Ainda há tempo para saber até onde vai esse capítulo da história política catarinense. Se a força-tarefa que reúne Polícia Civil, Ministério Público de SC e Tribunal de Contas vai ou não encontrar as provas de que mais do que uma imensa trapalhada administrativa há também desvio de dinheiro e outros crimes contra o Estado – a principal pergunta. O quanto Moisés sabia ou participava das decisões – outra pergunta importante. Se tudo isso levará a um processo de impeachment, como já enfrenta o governador Wilson Witzel (PSC) no Rio de Janeiro, saberemos nos próximos meses. Uma coisa, no entanto, já podemos dizer e independe das comprovações de culpa dos envolvidos. Douglas Borba não volta mais ao jogo.
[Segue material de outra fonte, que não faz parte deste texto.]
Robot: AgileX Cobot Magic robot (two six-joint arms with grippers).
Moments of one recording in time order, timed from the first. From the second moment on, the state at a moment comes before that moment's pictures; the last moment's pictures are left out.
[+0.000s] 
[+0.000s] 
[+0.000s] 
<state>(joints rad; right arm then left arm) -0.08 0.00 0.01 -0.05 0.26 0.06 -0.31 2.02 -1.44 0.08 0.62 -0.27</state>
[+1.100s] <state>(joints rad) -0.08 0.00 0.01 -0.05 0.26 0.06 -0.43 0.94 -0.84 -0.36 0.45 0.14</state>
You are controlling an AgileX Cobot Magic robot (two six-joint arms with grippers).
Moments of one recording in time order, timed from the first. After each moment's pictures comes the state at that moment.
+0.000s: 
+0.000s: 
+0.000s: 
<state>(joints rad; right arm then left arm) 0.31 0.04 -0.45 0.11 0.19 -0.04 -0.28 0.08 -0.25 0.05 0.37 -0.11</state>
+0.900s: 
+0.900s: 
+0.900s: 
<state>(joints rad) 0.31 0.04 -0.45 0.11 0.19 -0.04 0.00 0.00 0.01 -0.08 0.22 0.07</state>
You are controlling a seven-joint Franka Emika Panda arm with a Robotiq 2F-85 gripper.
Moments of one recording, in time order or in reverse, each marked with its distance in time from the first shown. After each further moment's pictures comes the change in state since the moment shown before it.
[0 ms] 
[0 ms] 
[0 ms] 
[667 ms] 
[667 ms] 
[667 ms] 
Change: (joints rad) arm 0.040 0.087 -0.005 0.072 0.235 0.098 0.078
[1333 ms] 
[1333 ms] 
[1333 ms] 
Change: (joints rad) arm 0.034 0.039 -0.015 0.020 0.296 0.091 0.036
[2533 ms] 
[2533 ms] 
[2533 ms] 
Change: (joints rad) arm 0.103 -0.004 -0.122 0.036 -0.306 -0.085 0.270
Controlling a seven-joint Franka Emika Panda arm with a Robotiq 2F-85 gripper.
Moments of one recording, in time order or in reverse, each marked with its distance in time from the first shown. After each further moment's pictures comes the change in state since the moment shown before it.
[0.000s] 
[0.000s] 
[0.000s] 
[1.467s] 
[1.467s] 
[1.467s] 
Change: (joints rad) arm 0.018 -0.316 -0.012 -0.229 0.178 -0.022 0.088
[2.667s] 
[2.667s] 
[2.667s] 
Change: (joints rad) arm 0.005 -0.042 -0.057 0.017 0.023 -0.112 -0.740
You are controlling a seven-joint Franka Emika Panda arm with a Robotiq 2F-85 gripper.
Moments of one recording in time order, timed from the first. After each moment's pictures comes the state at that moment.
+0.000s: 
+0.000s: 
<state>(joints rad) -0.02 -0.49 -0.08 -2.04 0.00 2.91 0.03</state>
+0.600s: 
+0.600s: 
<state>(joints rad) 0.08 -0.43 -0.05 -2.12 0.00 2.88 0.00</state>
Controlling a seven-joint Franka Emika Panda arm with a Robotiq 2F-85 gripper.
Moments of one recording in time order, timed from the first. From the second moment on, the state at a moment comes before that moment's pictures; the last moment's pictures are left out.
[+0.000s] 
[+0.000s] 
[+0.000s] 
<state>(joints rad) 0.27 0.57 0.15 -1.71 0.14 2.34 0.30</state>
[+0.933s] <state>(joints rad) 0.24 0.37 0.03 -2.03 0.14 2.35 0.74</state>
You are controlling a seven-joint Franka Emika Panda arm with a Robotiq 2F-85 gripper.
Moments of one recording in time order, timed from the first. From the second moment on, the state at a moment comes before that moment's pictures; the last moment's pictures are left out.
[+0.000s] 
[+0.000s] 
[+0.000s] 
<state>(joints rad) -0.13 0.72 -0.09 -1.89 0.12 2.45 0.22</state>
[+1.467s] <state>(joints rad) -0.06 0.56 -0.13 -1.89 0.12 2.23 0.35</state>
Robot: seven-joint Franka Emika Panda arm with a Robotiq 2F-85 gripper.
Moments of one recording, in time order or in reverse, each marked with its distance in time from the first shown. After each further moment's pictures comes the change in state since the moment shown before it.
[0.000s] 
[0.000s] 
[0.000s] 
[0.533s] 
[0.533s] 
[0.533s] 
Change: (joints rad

Ao encerrar a acareação na CPI, já madrugada de quarta-feira, prestes a voltar para uma cela de prisão, Borba parecia entender isso. O político de Biguaçu foi do céu ao inferno em menos de dois anos, poucas vezes alguém acumulou tanto poder em tão pouco tempo na história de Santa Catarina – e nunca ninguém perdeu tudo tão rápido.

O trabalho como jornalista me fez conversar muitas vezes com Borba entre outubro de 2018 e o início da pandemia. Mais de uma vez, ao ouvir projetos, estratégias, articulações, respondi ao então secretário que ele era muito otimista. Ele respondia que gostava de ser otimista. Talvez, no futuro, olhemos para Borba como a versão catarinense de Ícaro – aquele personagem da mitologia grega que construiu asas e realizou o sonho de voar, mas acabou morto pelo próprio sonho por chegar perto demais do Sol. Ícaro também era muito otimista.